• [Exercise description]: Every line below is to be copied exactly, with the pictures left out.

• [Stored data]:

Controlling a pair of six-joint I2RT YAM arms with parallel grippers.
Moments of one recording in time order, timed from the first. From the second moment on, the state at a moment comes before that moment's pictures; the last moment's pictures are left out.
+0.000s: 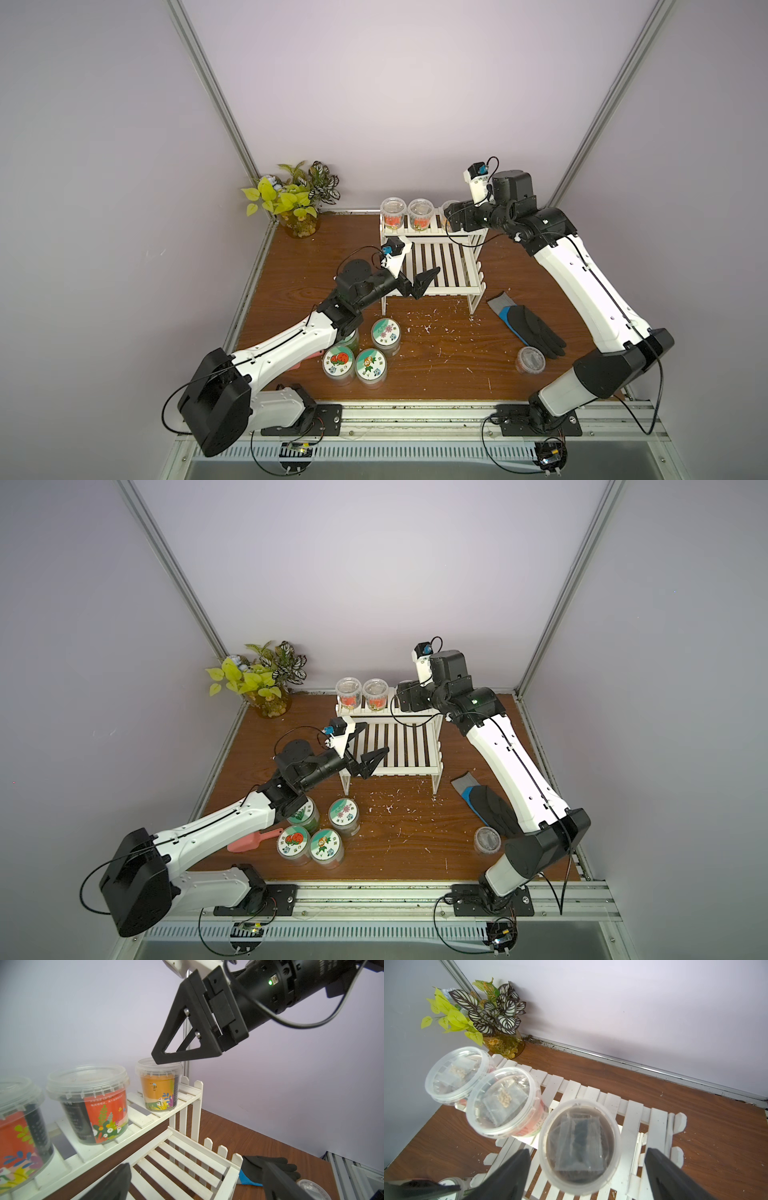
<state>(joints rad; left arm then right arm) -0.71 1.25 0.79 0.53 0.25 -0.05 0.48 1.59 1.88 -0.80 0.02 0.13</state>
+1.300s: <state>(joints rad) -0.71 1.25 0.79 0.52 0.24 -0.05 0.48 1.71 2.03 -0.90 -0.01 0.05</state>
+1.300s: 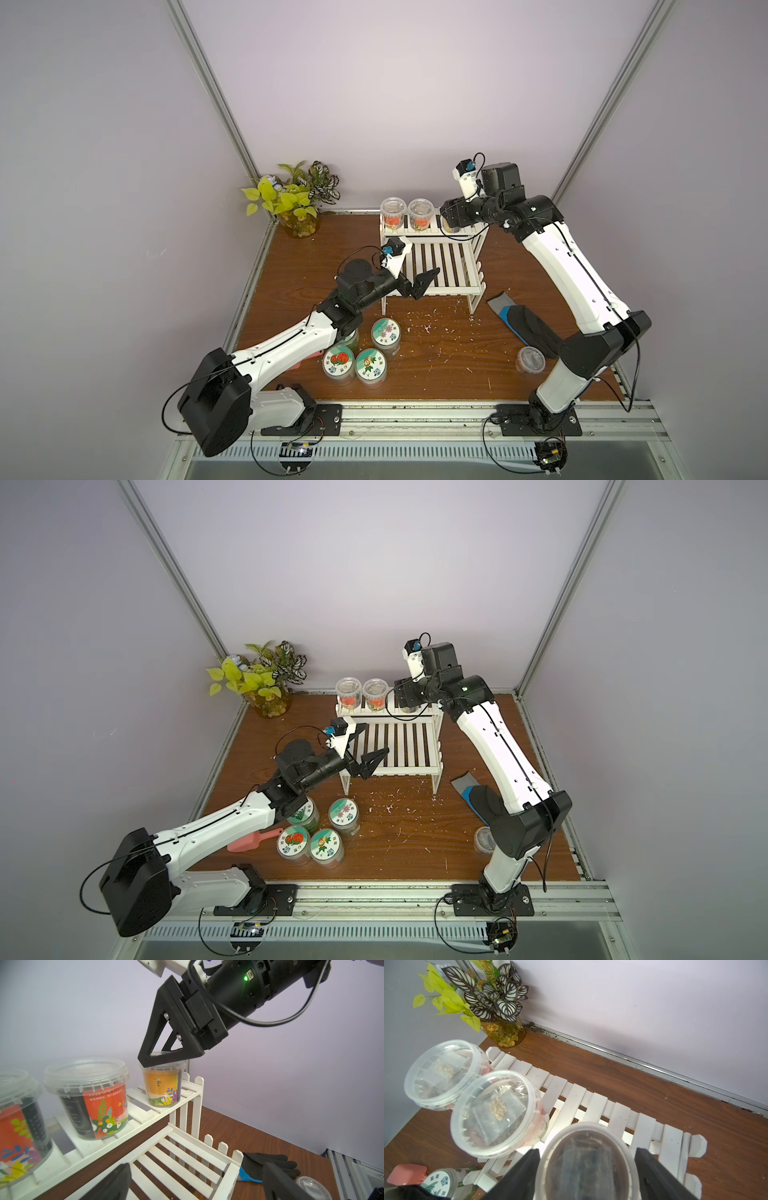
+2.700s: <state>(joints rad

• [Answer box]:
Controlling a pair of six-joint I2RT YAM arms with parallel grippers.
Moments of one recording in time order, timed from the first. From the second moment on, the state at a moment comes before that moment's pictures; the last moment's pictures are left out.
+0.000s: 
<state>(joints rad; left arm then right arm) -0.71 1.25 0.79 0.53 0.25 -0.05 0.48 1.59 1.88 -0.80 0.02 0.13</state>
+1.300s: <state>(joints rad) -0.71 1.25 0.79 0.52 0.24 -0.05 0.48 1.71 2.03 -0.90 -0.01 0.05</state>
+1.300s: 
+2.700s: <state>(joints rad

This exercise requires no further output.